Jeremy Brier: Standing firm against terror means standing apart from the Liberals
Jeremy Brier is a Barrister and former World Debating Champion.
Talking about a cosy relationship with the Liberal Democrats is providing the Conservatives with lots of honey-toned mood music at the moment. It softens up a rich vein of floating voters in marginal seats and it positions the Conservative Party in the warm Centre Ground. I like that: it’s good politics and we are thinking like a broad and inclusive party must.
But, as the Attorney General knows, there is a pronounced difference between a convenient flirtation and a full-blown affair. In an age when national security is of pre-eminent importance, an official pact with the Liberal Democrat could not only dilute our party’s long-deserved reputation for being tough on crime and terrorism; it could also dissolve Britain’s already fragile defences against its various enemies.
The Liberal Democrat instinct is relativist and self-doubting. Its tendencies are towards bureaucratic multilateralism, anti-American gesture politics and the drawing of moral equivalence between terrorism and the fight against terror. Such approaches offer no effective answers to the major foreign policy challenges of the age. Iraq will not achieve the stability it deserves (and which we owe it) if we pull out our troops while its own institutions remain embryonic; Iran will not be prevented from building up a nuclear arsenal by relying on European Union diplomacy; and further African genocides will hardly be prevented by more unresolved resolutions from the disparate talking-shop of the United Nations.
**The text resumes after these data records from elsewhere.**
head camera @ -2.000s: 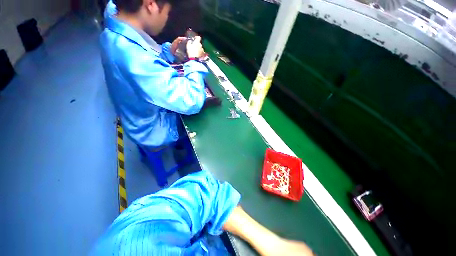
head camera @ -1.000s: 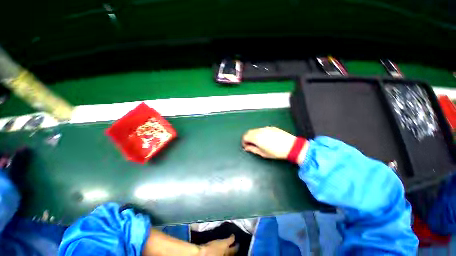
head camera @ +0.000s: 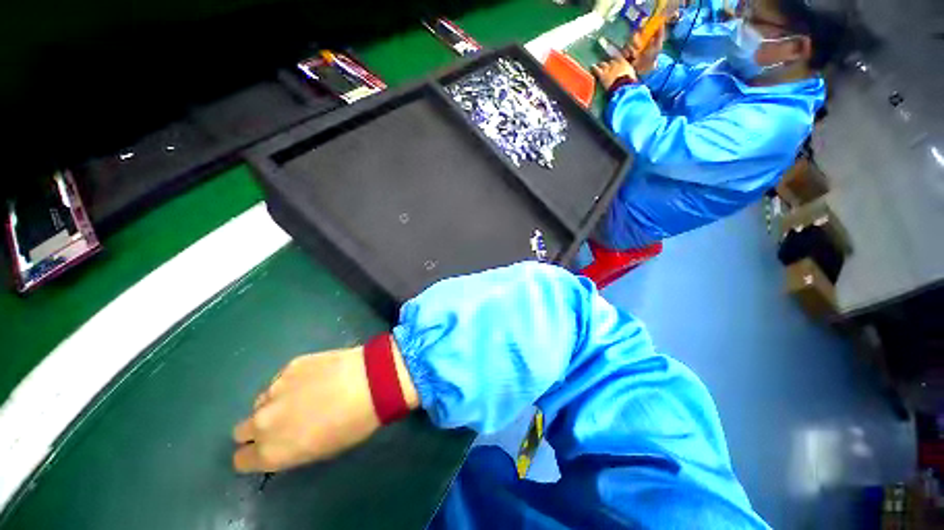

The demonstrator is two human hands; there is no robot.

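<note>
My right hand [head camera: 311,409], with a dark red wrist band [head camera: 385,379], rests over the dark green bench mat [head camera: 197,424]. Its fingers are bent and point left. A tiny dark item shows just under the fingertips; whether the fingers grip it cannot be told. My left hand is out of the picture. To the right of the hand stands a large black tray [head camera: 414,197] with two compartments. A pile of small silver-blue parts [head camera: 509,109] lies in the far one, and one small part [head camera: 538,244] lies in the near one.
Phone bodies with pink-red edges [head camera: 50,234] lie on the green belt [head camera: 166,233], beside a long black carrier tray [head camera: 197,145]. A white strip [head camera: 135,323] edges the bench. Beyond the parts tray are a red bin [head camera: 569,78] and a masked person in a blue smock [head camera: 714,145].
The view has swung right. The red bin of cream slivers and my left hand have left the picture. The parts tray and the neighbouring person now show. My right hand remains on the mat.
</note>
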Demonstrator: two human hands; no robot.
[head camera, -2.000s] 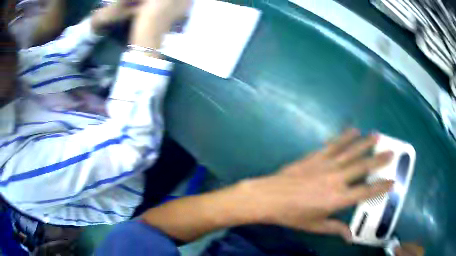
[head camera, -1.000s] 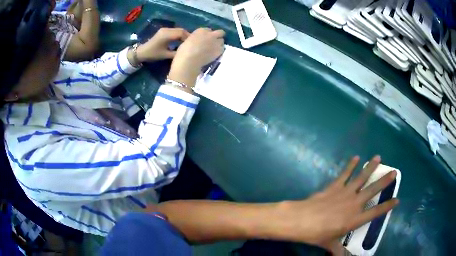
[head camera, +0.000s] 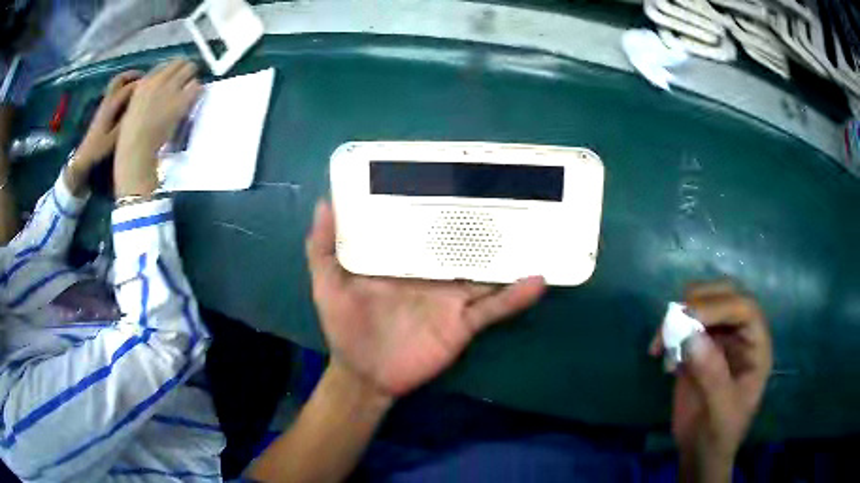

Similarly, we will never be able to protect the values of Western societies and defeat Jihadist terror unless we can distinguish morally between those groups who deliberately wreak murder upon innocents and those state forces which, in seeking to prevent such crimes, unintentionally shed blood in so doing. Conservatives have always been clear-sighted in this understanding, from conflicts ranging from Northern Ireland to Israel. The Liberal Democrats, the party of Jenny Tonge and Chris Davies, have a very morally dubious record indeed, often grotesque in their comparisons of the homicide bomber’s calculated evil with the subsequent destruction of the terrorists’ infrastructure.
Perhaps of more concern to our voters, British cities will not be kept safe from further terrorist attacks unless our government prioritises its support for the police and the intelligence services in searching the properties of those it reasonably suspects of planning atrocities. No public body is immune from criticism and the police will get things wrong; but the Liberal Democrat instinct in recent weeks has been to prioritise the easy cry for the human rights of the suspect, rather than the more important appeal for the human rights of the silent majority to live in a safe society. Plots to blow up airlines and kill thousands are forgotten all too readily by the liberal media; but the cases go on in Woolwich Crown Court; the evidence is uncovered and the juries listen.
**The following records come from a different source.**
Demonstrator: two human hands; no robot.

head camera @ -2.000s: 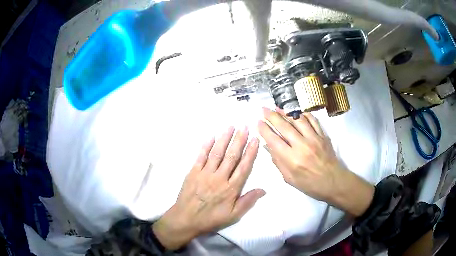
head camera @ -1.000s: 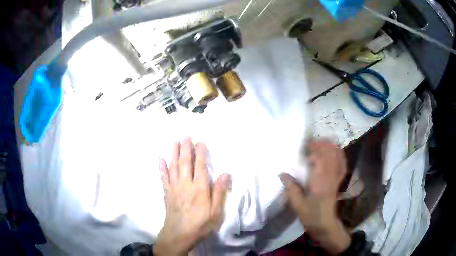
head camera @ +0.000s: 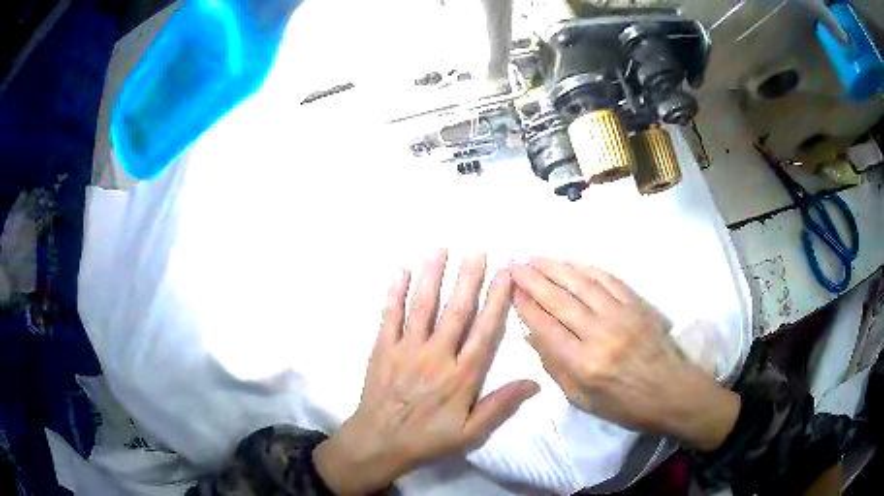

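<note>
White fabric (head camera: 281, 300) covers the table under both hands, partly glared out. My left hand (head camera: 431, 373) lies flat on it, palm down, fingers spread, below the needle area. My right hand (head camera: 606, 349) lies palm down beside it, fingers close together, its fingertips near my left index fingertip. The presser foot area (head camera: 470, 155) is just above the fingertips, blurred by glare. The dark metal assembly (head camera: 625, 58) with two brass ribbed cylinders (head camera: 603, 145) stands at its right. The needle itself cannot be made out.
The blue lamp head (head camera: 189, 87) hangs at upper left. Blue-handled scissors (head camera: 829, 242) lie at the right of the table (head camera: 775, 252). A blue clip (head camera: 851, 53) is on the machine at upper right. White cloth (head camera: 843, 368) hangs at lower right. Blue material (head camera: 58, 358) is at left.
Since one second ago, my right hand has come from the fabric's right edge to beside my left hand. The view has shifted. The fabric's right edge now curves near my right wrist.
</note>
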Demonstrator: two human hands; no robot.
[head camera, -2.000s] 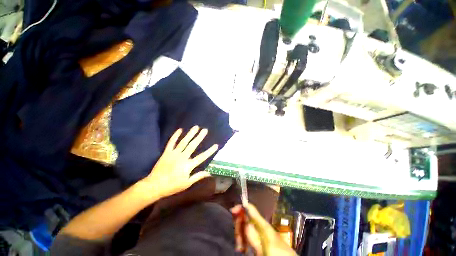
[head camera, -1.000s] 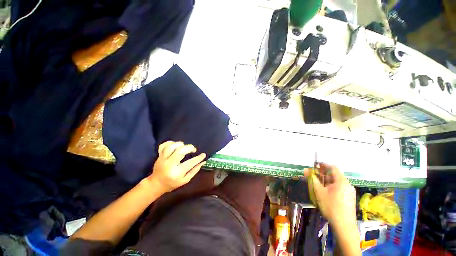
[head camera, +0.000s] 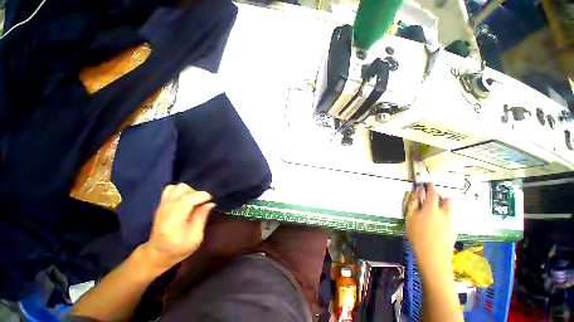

When mistakes are made by the police and liberties unfairly infringed, compensation may be appropriate, as may be retrospective inquiries by which to learn lessons. But this responsible approach to government is distinct from the Liberal Democratic position which is (like Respect) to focus exclusively on criticising occasional police failures and never to celebrate their overall effectiveness (and, yes, it is a cause for considerable celebration) in ensuring that, to date, we have not yet suffered another terrorist attack since 7/7 despite numerous attempts. Weakening the police’s powers, or its confidence to use those powers, cannot only undermine the public’s safety – and no amount of hyperbolae from “community leaders”, about living in a “police state”, should let us forget that fact. Only in a truly free and democratic society can you scream such hyperbolic libels and find yourself making headline news.
Furthermore, Conservatives should never abandon their proud record of engaging with all communities and all peoples to build a stronger and fairer society. It is right, particularly, that we become a party actively committed to integrating isolated Muslims into the heart of British society, in contrast to the old, failed dogma of multiculturalism and state-sponsored separateness that is the Liberal Democrats’ preferred approach. But all this is better achieved by Conservatives standing alone with clarity and judgment rather than standing together with those who remain blind to the dangers of appeasement and addicted to the left-liberal pillars of human rights and multiculturalism. In the event of a hung Parliament, we have to put Britain first; and that means keeping the Liberal Democrats out.